[Your instructions] Go through the data and copy every line exactly, but not the images.

*** Opening of Dataset excerpt ***

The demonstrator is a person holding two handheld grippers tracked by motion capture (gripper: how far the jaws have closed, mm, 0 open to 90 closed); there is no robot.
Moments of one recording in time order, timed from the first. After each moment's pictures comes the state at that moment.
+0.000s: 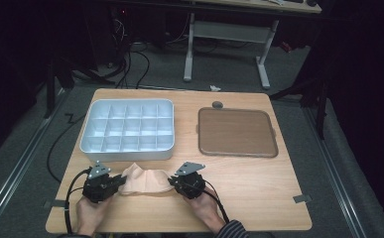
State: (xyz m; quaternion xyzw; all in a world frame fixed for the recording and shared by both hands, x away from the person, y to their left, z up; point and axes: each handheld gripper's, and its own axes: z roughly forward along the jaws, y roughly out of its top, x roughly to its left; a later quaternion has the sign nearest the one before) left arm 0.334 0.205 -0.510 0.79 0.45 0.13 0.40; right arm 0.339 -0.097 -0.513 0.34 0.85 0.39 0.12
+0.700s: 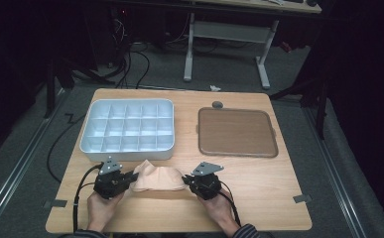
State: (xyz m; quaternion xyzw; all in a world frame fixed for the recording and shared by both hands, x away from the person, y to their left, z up) left arm 0.340 0.175 -0.499 0.80 0.42 0.11 0.42; right arm 0.329 -0.137 -0.501 0.35 0.84 0.39 0.14
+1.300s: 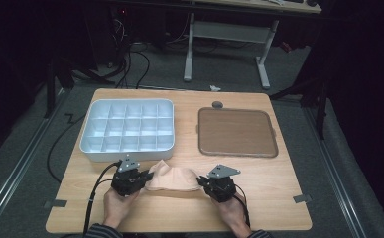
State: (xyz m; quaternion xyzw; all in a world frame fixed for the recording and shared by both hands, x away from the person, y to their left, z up) left arm 0.349 0.131 -0.502 0.81 0.40 0.10 0.42; right arm 0.319 -0.176 -0.505 0.39 0.82 0.39 0.16
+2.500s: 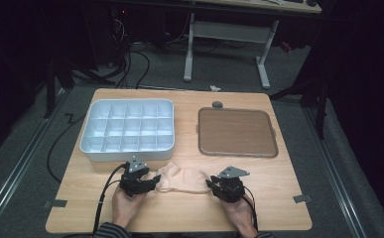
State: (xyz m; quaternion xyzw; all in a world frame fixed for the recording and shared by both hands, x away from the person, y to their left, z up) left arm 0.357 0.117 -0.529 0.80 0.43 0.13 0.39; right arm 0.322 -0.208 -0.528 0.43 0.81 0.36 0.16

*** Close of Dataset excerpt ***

[Response for this exercise]
The demonstrator is a person holding two handheld grippers tracked by motion capture (gripper: how far the jaws have closed, mm, 0 open to 90 closed); there is no robot.
Moments of one recording in time order, timed from the first. After each moment's pictures comes the state at that moment.
+0.000s: 
State: (xyz m; quaternion xyzw; all in a world frame fixed for the recording and shared by both hands, x away from the person, y to their left, z up; point and axes: each handheld gripper's, and its own axes: z roughly forward along the jaws, y roughly out of its top, x roughly to its left; a later quaternion has the sign nearest the one before) left arm 0.334 0.205 -0.510 0.79 0.45 0.13 0.40; right arm 0.339 -0.097 -0.513 0.34 0.85 0.39 0.12
+0.700s: 
State: (xyz m; quaternion xyzw; all in a world frame fixed for the recording and shared by both hands, x away from the person, y to their left, z up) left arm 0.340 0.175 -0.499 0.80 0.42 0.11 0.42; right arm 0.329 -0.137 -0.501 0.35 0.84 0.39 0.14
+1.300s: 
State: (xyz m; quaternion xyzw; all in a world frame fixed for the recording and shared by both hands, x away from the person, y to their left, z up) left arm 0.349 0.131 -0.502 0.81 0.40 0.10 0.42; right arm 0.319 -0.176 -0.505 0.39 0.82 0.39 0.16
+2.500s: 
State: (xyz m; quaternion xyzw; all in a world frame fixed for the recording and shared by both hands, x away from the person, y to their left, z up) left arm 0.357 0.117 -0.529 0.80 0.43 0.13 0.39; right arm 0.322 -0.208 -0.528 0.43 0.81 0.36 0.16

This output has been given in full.